A better way of evaluating the quality of how good a clustering performs on labeled data is to look at the weighted average of the entropies of the labels in each cluster. That is, if We have N strings with labels $l_1,...,l_n$, and we cluster into $m$ clusters $C_1,...,C_m$ of sizes $N_1,...,N_m$, we consider the quantity:

$$ \sum_{i=1}^{m} H_i \frac{N_i}{M}$$

where 

$$H_i = \sum_{j=1}^{n} p_{i,j}\log \frac{1}{p_{i,j}}$$

and 

$$p_{i,j}=\frac{|\{x\in C_i: x\in l_j\}|}{|C_i|}.$$





In [6]:
#Create the synthetic data

import string
alphabet = list(string.ascii_lowercase)

def random_text(N=10):
    return "".join(np.random.choice(alphabet,N))
random_text(10)

#We make up 4 business names, intentionally choosing names that are quite similar
#but are likely to be confused by TFIDF, in the sense that the sets of bigrams will have 
#many common elements.

a = "jacks of london"
b = "jack and jones"
c = "jones of london"
d = "london jacks"

#We create 100 distinct strings for each business, consisting of the business name
#plus some noise word. We also create a vector with just the business name.
X = []
y = []
n=100
for z in [a,b,c,d]:
    y = y + [z]*n
    X = X + [z + " " +  random_text() for _ in range(n)]
    
#The TFIDF object is designed for working with dataframes, so we put the 
#text and labels into one.
d = pd.DataFrame({"text":X, "label":y})
    
d.sample(20)


Unnamed: 0,text,label
157,jack and jones uuyrrbzspp,jack and jones
267,jones of london rpeeiebown,jones of london
57,jacks of london mahjyhqvex,jacks of london
226,jones of london dxllvfygqt,jones of london
205,jones of london ckcwntksmj,jones of london
192,jack and jones ighgypzbhi,jack and jones
213,jones of london gmxltmvdld,jones of london
179,jack and jones dtjynjgoec,jack and jones
259,jones of london nsnmosjhhs,jones of london
333,london jacks xdchvxbjjh,london jacks


In [7]:
tfidf.fit(d,"text")

100%|██████████| 400/400 [00:00<00:00, 8945.13it/s]


In [8]:
#When we cluster our data using either the tfidf or ctfidf representations, we'll
#add the labels to the dataframe. We give here some functions to compute the entropy
#of the cluster labels using the dataframe.

from scipy.stats import entropy

def entropy_of_cluster(g, label_col):
    label_counts = g[label_col].value_counts()
    distribution = label_counts / label_counts.sum()
    return entropy(distribution)
    

def average_entropy_of_clusters(df, label_col, cluster_col):
    n_samples = df.shape[0]
    return  df.groupby(cluster_col).apply(lambda g:entropy_of_cluster(g, label_col)*g.shape[0]).sum()/n_samples

In [9]:
#Now we cluster using Kmeans and 4 clusters using both embeddigns.

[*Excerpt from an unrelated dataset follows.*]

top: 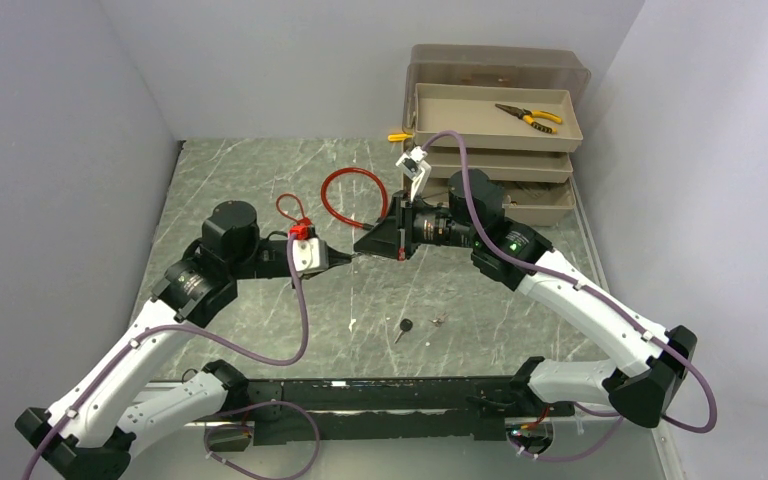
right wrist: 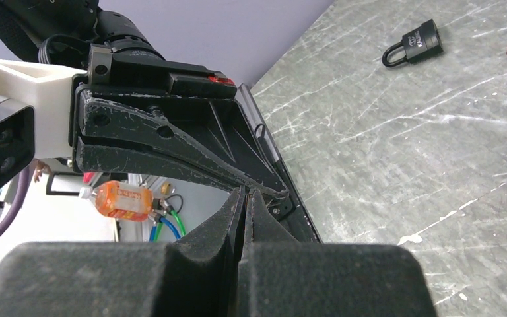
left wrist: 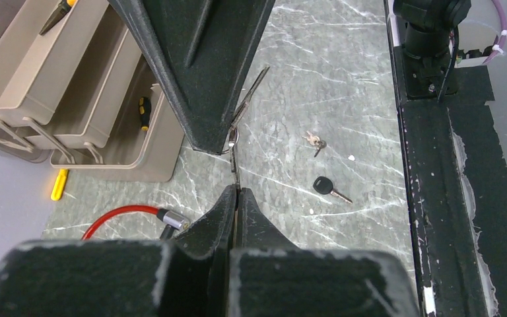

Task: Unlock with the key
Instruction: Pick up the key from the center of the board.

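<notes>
A thin metal key point(left wrist: 235, 173) on a small ring point(left wrist: 232, 139) is stretched between both grippers above the middle of the table. My left gripper point(left wrist: 237, 190) is shut on the key's lower end. My right gripper point(left wrist: 228, 135) points at it tip to tip, shut on the ring end, where a second thin blade point(left wrist: 256, 86) runs along its finger. In the top view the two grippers meet, left point(top: 346, 258) and right point(top: 364, 247). A black padlock point(right wrist: 414, 43) lies on the table in the right wrist view. The left arm hides it in the top view.
A black-headed key point(top: 403, 326) and a small pair of keys point(top: 440, 320) lie near the front. A red cable loop point(top: 345, 195) and a red lock point(top: 300, 231) are behind the grippers. Tan stacked trays point(top: 490, 135) with pliers point(top: 528, 117) stand at the back right.
</notes>
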Motion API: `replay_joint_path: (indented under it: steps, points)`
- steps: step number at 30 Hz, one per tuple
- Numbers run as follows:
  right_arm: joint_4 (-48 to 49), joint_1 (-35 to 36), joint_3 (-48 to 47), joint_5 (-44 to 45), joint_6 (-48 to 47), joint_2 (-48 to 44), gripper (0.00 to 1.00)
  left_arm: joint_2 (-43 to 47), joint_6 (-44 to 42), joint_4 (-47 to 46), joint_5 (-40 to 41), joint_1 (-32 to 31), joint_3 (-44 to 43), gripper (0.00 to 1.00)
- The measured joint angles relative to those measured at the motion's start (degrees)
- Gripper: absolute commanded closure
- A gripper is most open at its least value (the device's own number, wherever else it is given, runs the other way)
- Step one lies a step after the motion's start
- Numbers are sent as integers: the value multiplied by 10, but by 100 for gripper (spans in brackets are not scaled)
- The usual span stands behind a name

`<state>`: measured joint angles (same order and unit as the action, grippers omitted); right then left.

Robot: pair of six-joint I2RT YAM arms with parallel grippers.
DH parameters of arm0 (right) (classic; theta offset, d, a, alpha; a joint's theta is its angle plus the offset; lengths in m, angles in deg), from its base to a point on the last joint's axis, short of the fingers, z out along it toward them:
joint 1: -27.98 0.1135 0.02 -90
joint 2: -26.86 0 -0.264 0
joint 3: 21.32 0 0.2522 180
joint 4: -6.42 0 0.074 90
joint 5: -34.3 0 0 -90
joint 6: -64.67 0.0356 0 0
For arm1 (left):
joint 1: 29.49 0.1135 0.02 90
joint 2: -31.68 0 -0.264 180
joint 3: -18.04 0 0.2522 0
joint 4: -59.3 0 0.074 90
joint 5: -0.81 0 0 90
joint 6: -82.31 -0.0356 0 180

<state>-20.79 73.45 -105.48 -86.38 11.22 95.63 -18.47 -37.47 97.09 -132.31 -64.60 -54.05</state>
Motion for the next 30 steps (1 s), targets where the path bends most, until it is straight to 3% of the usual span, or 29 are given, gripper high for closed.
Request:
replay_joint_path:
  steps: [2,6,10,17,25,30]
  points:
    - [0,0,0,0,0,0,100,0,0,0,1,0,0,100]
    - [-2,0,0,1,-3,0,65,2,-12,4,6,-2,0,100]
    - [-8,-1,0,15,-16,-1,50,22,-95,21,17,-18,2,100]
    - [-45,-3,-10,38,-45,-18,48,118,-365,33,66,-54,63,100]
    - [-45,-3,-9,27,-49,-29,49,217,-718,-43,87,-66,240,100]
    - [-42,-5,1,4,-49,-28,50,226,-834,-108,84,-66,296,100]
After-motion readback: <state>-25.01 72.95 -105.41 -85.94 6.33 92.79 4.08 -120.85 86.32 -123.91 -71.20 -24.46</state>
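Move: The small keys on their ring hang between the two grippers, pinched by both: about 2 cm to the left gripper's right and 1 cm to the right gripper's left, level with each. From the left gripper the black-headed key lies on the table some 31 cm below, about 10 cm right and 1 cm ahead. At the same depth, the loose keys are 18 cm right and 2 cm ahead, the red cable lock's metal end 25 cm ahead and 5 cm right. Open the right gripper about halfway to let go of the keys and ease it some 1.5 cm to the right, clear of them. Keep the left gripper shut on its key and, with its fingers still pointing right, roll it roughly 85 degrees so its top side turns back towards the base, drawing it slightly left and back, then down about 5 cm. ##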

from sklearn.cluster import KMeans

#TFIDF
KM = KMeans(4)
KM.fit(tfidf.transform(d.text))
d["tfidf_clusters"] = KM.labels_

#CTFIDF
KM = KMeans(4)
KM.fit(tfidf.complex_transform(d.text))
d["complex_tfidf_clusters"] = KM.labels_

d

100%|██████████| 400/400 [00:00<00:00, 8856.40it/s]
100%|██████████| 400/400 [00:00<00:00, 6353.06it/s]

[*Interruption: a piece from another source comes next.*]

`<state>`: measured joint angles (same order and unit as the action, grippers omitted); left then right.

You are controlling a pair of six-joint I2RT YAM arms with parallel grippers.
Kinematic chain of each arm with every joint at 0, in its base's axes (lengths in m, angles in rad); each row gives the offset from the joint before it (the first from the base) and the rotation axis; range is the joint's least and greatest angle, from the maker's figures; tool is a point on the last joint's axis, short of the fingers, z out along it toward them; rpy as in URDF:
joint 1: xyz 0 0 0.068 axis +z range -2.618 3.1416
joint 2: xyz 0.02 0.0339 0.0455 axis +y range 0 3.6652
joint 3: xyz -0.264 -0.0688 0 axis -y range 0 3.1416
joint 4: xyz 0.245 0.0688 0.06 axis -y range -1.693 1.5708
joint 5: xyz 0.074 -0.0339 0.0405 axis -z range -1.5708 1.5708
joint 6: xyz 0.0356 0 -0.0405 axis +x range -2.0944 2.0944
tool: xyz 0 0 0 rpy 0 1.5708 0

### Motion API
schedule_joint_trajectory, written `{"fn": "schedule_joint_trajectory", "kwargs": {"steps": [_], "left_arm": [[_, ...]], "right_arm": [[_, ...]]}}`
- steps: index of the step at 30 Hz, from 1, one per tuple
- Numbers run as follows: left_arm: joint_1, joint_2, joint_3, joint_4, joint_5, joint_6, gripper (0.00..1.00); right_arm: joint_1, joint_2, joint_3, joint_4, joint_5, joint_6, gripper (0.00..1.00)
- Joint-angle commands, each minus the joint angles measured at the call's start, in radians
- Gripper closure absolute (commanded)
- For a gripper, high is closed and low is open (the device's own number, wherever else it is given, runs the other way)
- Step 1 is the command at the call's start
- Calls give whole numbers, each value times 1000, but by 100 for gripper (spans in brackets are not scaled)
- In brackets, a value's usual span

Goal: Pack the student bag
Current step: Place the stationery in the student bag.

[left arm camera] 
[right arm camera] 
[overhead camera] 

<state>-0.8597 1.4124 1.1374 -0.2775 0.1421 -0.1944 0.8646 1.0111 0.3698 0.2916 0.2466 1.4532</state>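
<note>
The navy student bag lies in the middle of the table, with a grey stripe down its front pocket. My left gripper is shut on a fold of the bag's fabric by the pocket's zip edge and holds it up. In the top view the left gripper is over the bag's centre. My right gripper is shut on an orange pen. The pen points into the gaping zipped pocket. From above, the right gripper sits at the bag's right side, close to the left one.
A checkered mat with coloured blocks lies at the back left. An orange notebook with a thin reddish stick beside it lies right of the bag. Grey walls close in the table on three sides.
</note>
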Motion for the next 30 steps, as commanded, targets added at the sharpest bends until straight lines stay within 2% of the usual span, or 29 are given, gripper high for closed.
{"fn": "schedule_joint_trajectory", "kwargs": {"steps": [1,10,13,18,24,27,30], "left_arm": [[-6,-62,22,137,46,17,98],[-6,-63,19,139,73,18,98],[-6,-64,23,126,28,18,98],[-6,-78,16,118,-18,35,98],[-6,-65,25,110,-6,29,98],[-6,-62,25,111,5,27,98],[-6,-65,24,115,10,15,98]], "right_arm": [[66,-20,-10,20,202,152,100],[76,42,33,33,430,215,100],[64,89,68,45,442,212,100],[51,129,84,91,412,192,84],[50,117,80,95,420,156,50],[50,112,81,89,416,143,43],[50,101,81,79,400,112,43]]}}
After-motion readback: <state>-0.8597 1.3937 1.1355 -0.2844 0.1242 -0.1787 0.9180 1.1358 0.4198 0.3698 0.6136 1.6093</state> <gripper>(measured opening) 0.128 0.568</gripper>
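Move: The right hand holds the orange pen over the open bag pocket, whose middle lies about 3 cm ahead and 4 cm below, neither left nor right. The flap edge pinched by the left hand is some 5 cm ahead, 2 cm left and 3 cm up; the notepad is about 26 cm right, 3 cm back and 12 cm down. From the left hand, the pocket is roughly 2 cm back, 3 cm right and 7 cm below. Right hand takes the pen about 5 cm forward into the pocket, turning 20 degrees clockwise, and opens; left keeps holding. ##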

Unnamed: 0,text,label,tfidf_clusters,complex_tfidf_clusters
0,jacks of london rnyzmkctup,jacks of london,0,0
1,jacks of london jbcsyrdsqo,jacks of london,3,0
2,jacks of london esutxrdxpk,jacks of london,3,0
3,jacks of london tyfjindnnh,jacks of london,3,0
4,jacks of london faapwmmtkl,jacks of london,3,0
...,...,...,...,...
395,london jacks ziveimoumd,london jacks,0,2
396,london jacks xulqqilrza,london jacks,0,2
397,london jacks ulhzmzxuph,london jacks,0,2
398,london jacks uhgihofdfp,london jacks,0,2


In [10]:
for embedding in ["tfidf","complex_tfidf"]:
    print(embedding, average_entropy_of_clusters(d,"label",f"{embedding}_clusters"))



tfidf 0.191207720081987
complex_tfidf 0.014025384005395172


We see that the complex tf_idf results in a clsutering of the data with much smaller entropy than with ordinary tfidf.